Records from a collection
____________
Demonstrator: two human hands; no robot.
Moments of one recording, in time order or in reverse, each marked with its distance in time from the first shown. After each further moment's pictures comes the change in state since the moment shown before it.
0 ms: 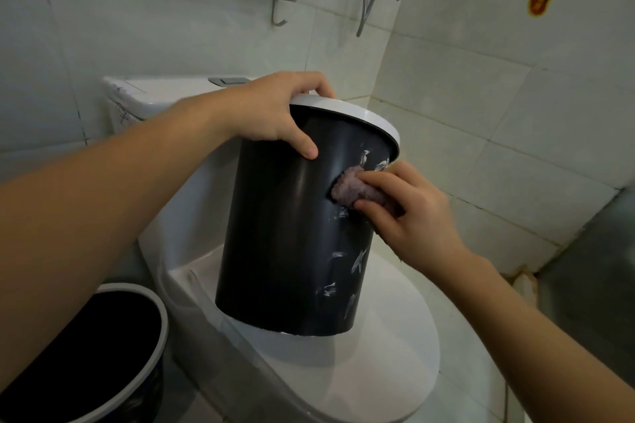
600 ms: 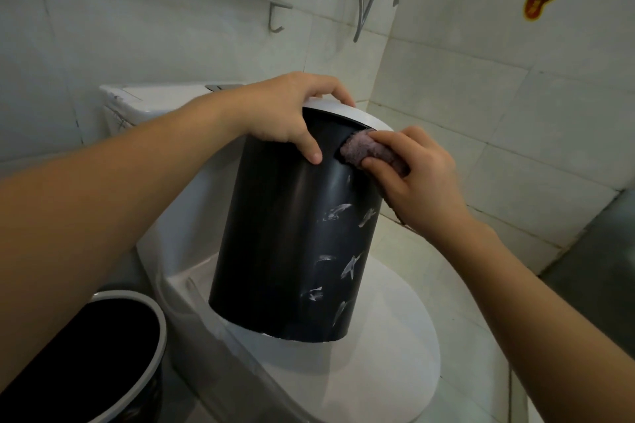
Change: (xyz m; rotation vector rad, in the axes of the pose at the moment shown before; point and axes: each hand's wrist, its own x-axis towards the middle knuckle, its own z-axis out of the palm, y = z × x) left_hand 0.011 0.017 -0.001 0.078 -0.056 0.051; right_hand 0.041 0.007 -0.012 -0.038 0.091 0.111
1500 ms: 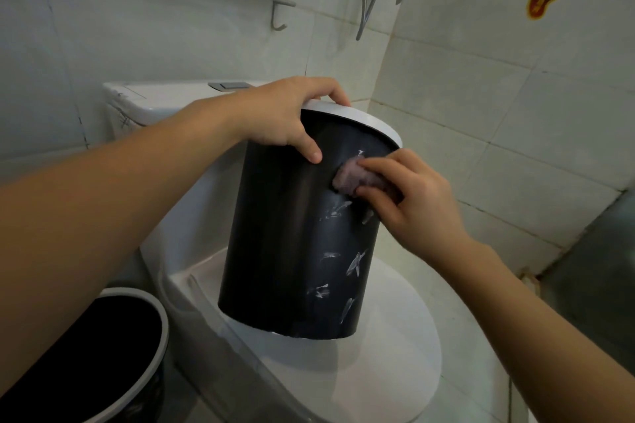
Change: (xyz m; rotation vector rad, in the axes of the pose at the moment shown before) left_hand -0.002 -0.009 0.004 -0.021 0.012 -0.018; right_hand -0.023 -0.005 0.001 -0.026 -0.094 -0.114
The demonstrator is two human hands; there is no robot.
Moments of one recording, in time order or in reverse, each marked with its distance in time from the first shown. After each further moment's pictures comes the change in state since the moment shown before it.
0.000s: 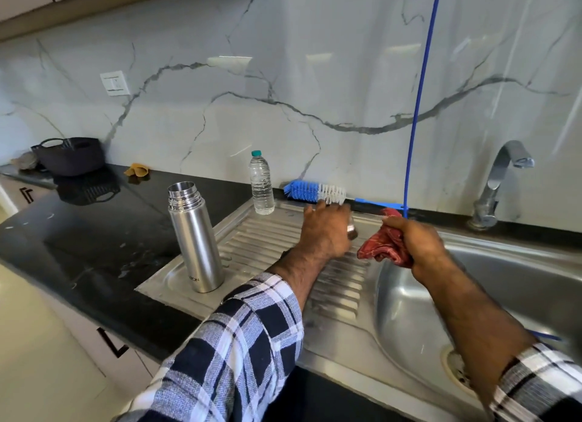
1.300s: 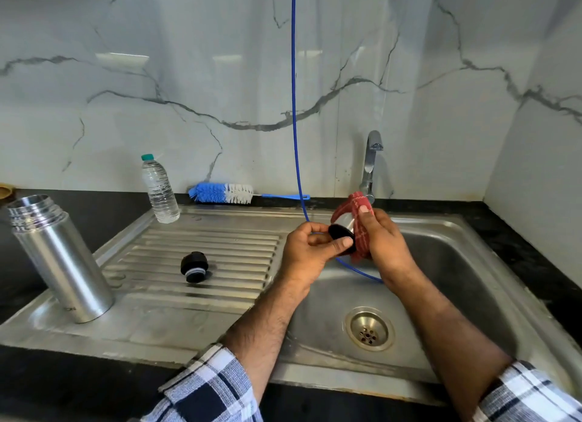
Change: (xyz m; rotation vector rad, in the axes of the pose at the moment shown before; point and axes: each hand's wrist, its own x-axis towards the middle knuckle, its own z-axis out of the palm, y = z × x) left_hand -0.049 0.155 0.054 -1.606 -0.029 -0.261; right_hand -0.061 0.009 -0.128 -0.045 0.103 -0.307
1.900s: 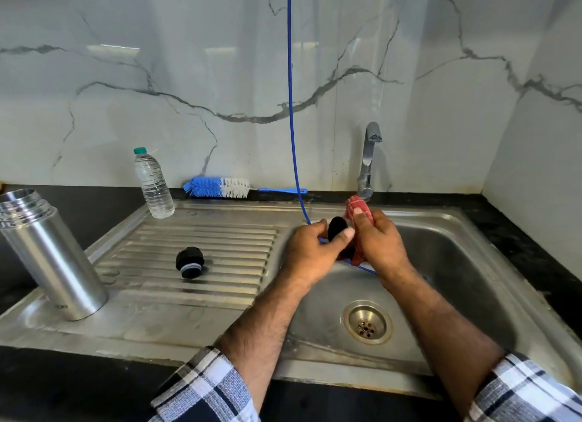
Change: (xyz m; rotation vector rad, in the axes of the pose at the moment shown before) left_hand -0.006 0.003 0.002 0.408 -0.075 0.057; right_hand 0.004 0.019 0.005 -0.176 0.105 0.007
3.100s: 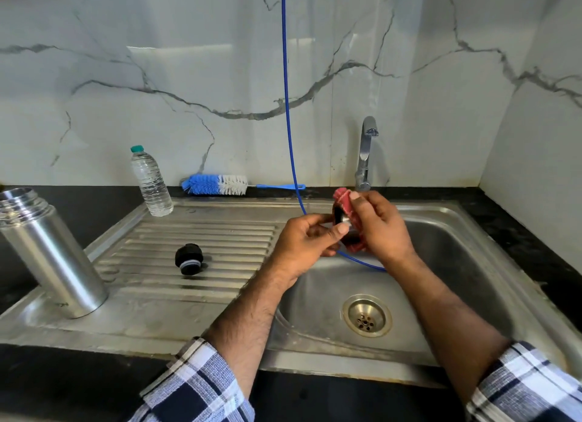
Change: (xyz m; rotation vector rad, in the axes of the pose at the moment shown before) left_hand -0.003 0.008 -0.019 -0.253 -0.173 0.033; right_hand -0.006 -0.020 -0.013 -0.026 -0.030 -0.255
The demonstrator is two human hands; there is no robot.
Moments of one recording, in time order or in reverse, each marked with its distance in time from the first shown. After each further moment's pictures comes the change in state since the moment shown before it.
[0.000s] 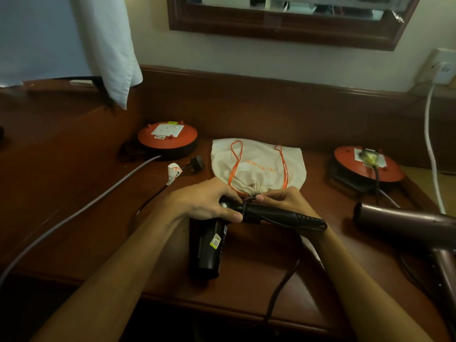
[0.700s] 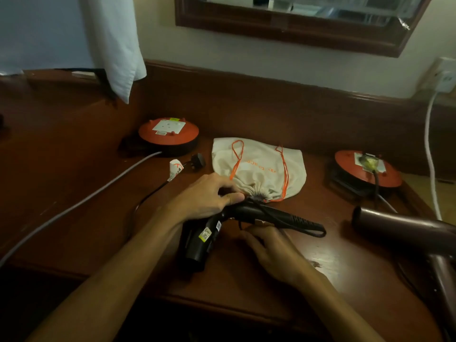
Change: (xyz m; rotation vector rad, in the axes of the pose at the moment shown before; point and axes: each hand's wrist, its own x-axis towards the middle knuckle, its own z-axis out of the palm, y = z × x) left_hand 0.001 -0.012 0.016 -0.113 0.329 0.043; right_hand -0.067 -0.008 0.061 -0.553 -0.068 -0.121
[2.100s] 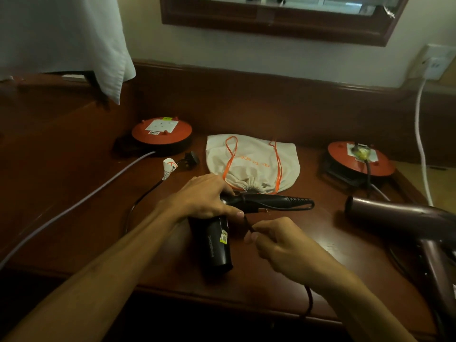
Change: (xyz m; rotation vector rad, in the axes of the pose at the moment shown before) left_hand 0.008 0.015 0.006 0.385 -0.139 -0.030; right_hand -0.039 -0.065 -0.056 0.369 -0.157 0.250
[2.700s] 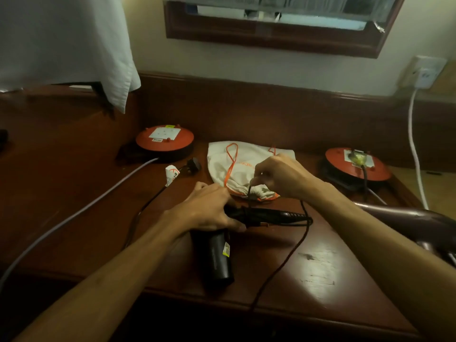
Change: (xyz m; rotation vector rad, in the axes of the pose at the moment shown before) left_hand -0.016 0.016 -0.002 0.110 -0.038 0.006; right_hand 0.114 -0.009 -0.082 -0.785 0.205 -0.269
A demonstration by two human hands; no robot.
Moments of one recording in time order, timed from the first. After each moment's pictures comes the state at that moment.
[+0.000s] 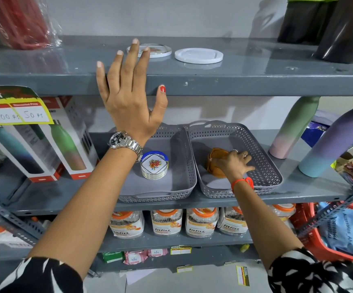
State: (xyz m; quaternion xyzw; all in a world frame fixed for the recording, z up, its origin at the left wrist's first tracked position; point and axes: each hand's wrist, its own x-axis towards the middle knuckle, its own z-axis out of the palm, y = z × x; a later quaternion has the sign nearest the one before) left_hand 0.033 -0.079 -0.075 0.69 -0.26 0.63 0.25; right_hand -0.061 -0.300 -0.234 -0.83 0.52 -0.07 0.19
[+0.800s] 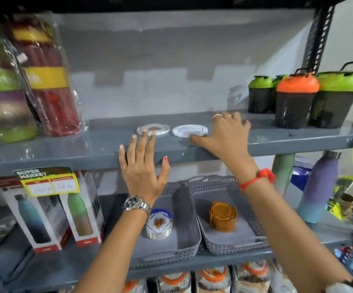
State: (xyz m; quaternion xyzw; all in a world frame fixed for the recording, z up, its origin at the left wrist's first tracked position) left_hand 0.021 -0.074 -0.064 0.72 -0.29 0.56 0.27; right_hand -0.087 -0.223 0.022 -0.87 0.28 -0.40 -0.01
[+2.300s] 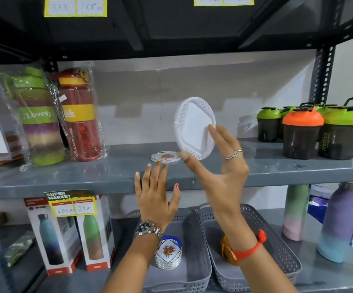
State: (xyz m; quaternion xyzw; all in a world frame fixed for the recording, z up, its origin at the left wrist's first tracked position) left_hand 0.013 -0.070 -0.065 0.72 -0.31 0.54 0.31; right_hand -0.125 -0.139 0.022 -0.64 -0.05 -0.65 0.41
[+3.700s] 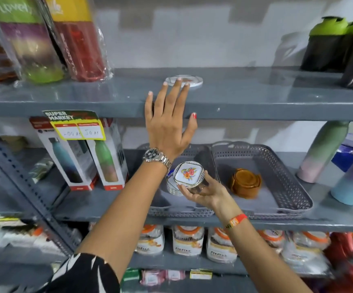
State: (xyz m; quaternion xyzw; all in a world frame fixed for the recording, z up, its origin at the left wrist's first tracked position) left_hand 0.034 -0.066 -0.076 0.72 -0.32 0.59 0.21; right_hand -0.044 -0.159 -0.190 -0.16 0.32 0.04 0.93
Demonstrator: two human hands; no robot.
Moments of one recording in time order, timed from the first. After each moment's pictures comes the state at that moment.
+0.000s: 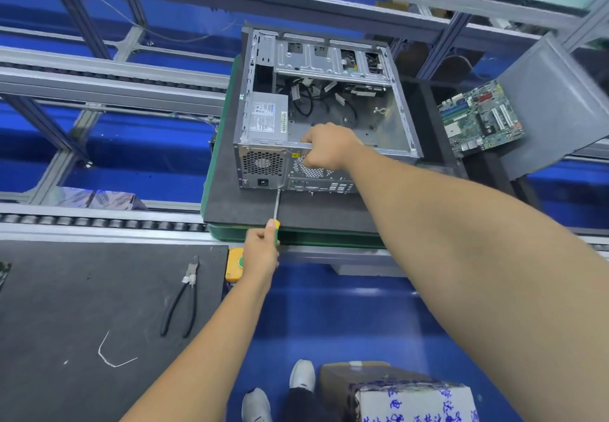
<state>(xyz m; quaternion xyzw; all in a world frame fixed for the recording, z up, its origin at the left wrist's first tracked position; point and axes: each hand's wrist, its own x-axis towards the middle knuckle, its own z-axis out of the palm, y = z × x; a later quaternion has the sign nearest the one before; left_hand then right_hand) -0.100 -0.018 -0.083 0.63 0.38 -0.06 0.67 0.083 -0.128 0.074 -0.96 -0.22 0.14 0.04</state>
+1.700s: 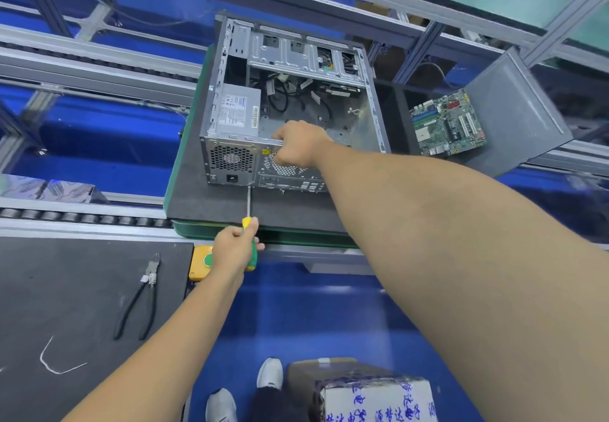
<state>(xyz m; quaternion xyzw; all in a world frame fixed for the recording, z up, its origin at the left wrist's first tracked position) -0.094 -0.029 -0.076 0.60 0.39 -0.06 0.69 0.080 -0.131 0.082 -0.96 -0.23 0.17 0.07</state>
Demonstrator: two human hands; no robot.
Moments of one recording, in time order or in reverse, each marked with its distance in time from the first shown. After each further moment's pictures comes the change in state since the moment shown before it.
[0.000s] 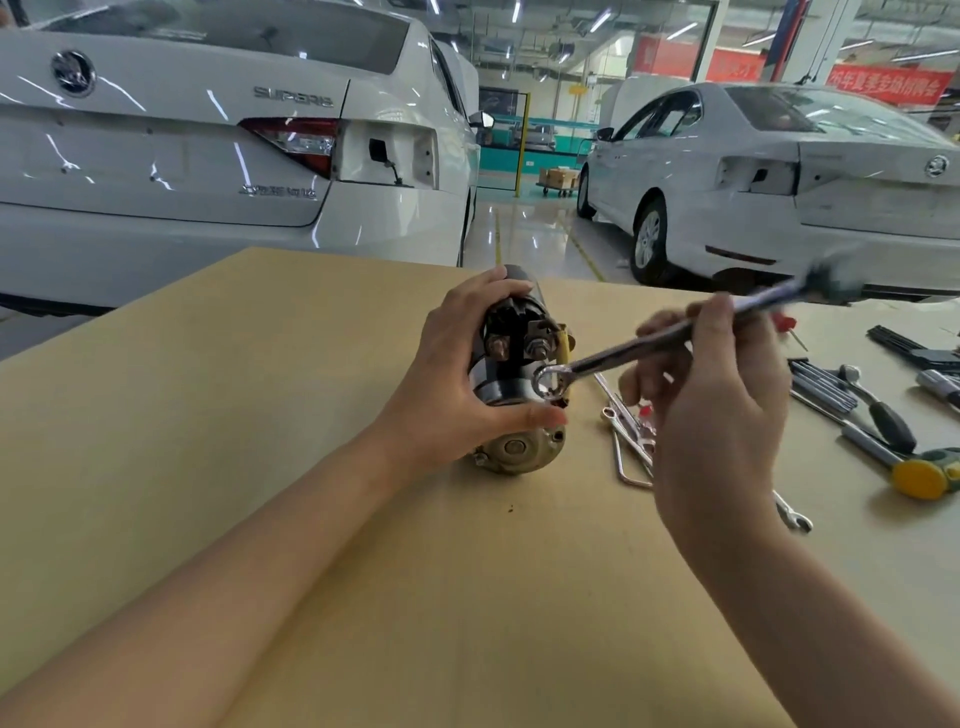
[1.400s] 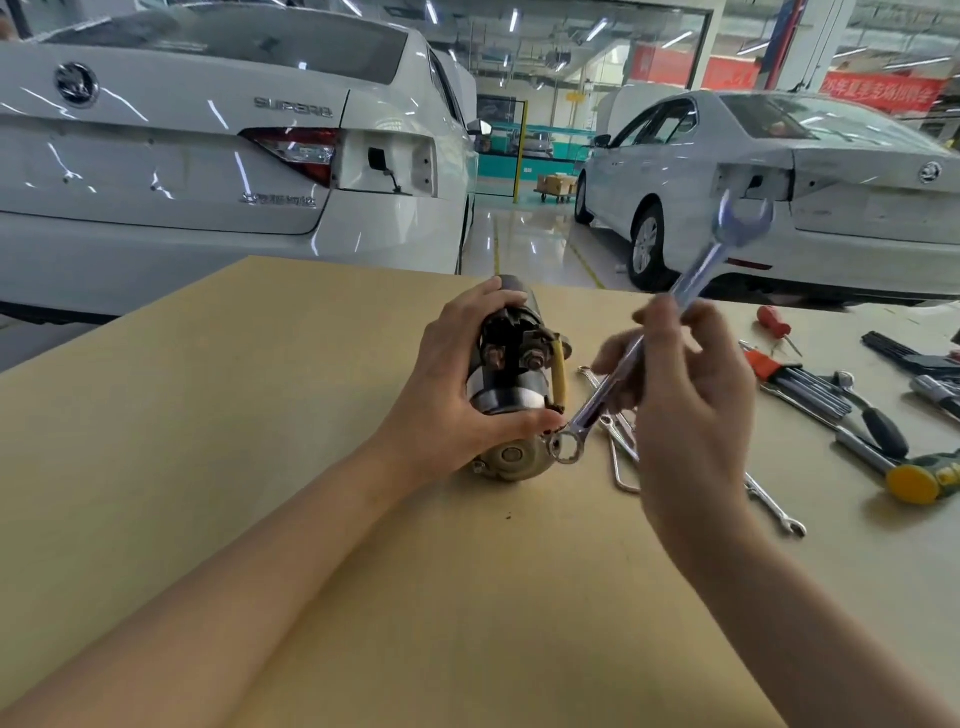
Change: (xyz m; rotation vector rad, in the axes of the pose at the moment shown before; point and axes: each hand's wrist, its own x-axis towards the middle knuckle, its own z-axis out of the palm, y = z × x) left_hand -0.002 0.000 0.002 -0.006 0.025 -0.006; right_hand -0.002 0.006 0.003 -0.098 -0.149 0.021
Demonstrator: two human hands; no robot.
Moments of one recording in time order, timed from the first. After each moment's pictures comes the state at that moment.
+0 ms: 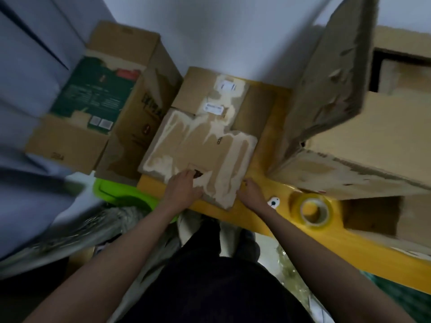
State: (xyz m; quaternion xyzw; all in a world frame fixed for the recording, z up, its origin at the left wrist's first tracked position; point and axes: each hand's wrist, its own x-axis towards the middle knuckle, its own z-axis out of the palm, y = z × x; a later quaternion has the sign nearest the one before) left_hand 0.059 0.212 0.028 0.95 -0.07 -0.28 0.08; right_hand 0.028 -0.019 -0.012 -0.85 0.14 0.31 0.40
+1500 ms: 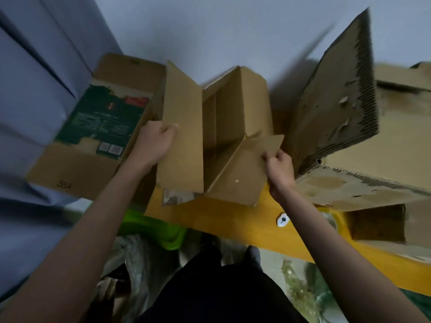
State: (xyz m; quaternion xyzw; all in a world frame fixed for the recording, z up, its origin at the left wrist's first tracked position) left_hand 0.149 0.266 0.230 0.86 0.07 -0.15 0.49; right_hand 0.097 0.012 0.128 -0.66 0.35 0.03 0.67
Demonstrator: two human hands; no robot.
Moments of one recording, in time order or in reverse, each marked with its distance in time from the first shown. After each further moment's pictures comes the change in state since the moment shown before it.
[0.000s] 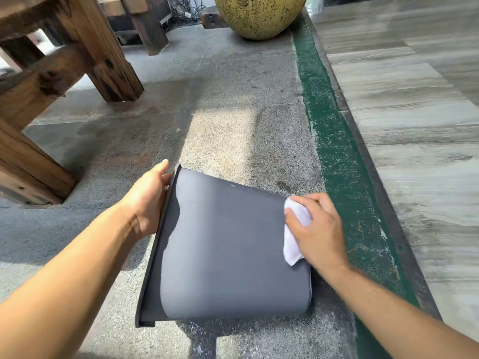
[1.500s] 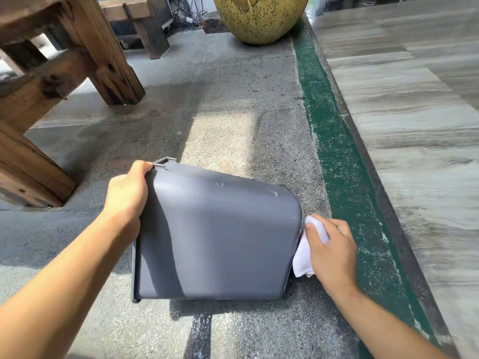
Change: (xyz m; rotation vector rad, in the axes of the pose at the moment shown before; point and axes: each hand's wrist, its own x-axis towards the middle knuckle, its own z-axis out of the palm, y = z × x) left_hand 0.007 0.002 -0.023 0.059 0.530 0.305; right_hand -0.019 0.029 0.003 0.112 0.093 0.253
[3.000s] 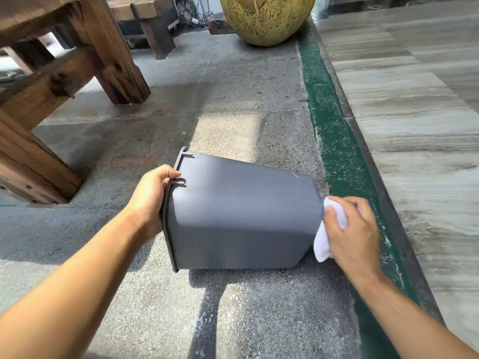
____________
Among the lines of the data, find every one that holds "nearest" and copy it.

Written solution –
State: (xyz m; quaternion xyzw; all in a world frame fixed for the recording, z up, its origin at the left wrist's first tracked position; point and axes: each hand's wrist, its own x-axis towards the middle knuckle, its own z-axis out of the palm, y = z × x; a later quaternion has the sign nearest the one before) left_hand 0.033 -0.079 -0.075 0.69 -0.26 0.63 0.25; right_hand -0.061 -0.300 -0.234 -0.83 0.52 -0.07 0.19
<state>(xyz m; quaternion xyzw; all in a world frame fixed for the recording, z up, its origin at the left wrist's first tracked position; point and axes: each hand's wrist, its own x-axis towards the middle knuckle, its own z-axis out of the palm, y = z × x; a later quaternion has the sign nearest the one before; left_hand then right_hand) -0.100 -0.018 -0.083 0.63 0.38 -0.06 0.67 0.083 -0.128 0.074 -0.96 -0.22 0.14 0.04</state>
State: (xyz m; quaternion xyzw; all in a world frame fixed for the recording, z up, its origin at the left wrist's first tracked position; point and axes: each hand's wrist, its own x-axis towards the middle knuckle, its own z-axis out of the palm, y = z × x; a later quaternion has the sign nearest the one before) left_hand 0.059 0.212 0.028 0.95 -0.07 -0.28 0.08; right_hand 0.028 -0.019 -0.012 -0.85 0.14 0.31 0.40

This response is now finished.